» **Exercise details**
Every line from the one with "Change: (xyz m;" through the final line of the data below goes in the answer, copied exactly. Pictures do not.

» **The data**
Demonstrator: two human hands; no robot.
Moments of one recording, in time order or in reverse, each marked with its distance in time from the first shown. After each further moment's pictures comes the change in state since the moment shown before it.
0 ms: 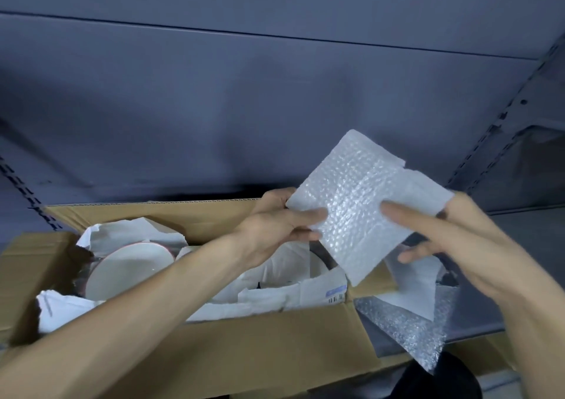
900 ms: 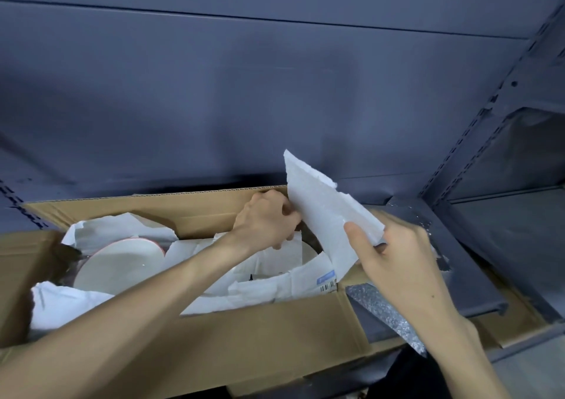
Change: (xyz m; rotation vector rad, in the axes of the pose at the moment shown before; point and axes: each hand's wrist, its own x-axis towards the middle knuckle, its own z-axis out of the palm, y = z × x) left_hand 0.022 -0.019 0.000 1.022 0.240 -0.085; right_hand -0.008 0.042 0.064 -0.540 0.472 -0.350
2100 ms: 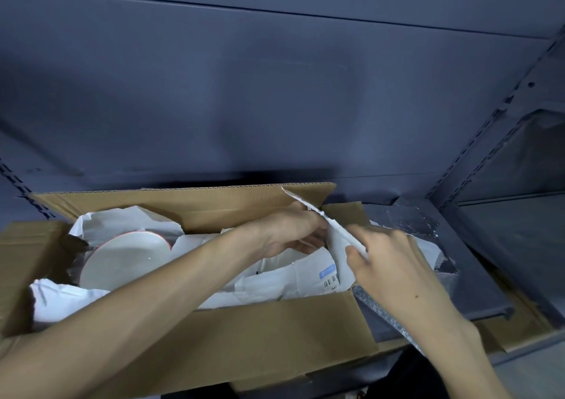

» **Reply to the task**
Change: (xyz m; rotation vector rad, in the axes of the pose at the moment shown before; point and axes: each hand's wrist, its own x-axis towards the middle knuckle, its own z-axis out of the palm, y = z × x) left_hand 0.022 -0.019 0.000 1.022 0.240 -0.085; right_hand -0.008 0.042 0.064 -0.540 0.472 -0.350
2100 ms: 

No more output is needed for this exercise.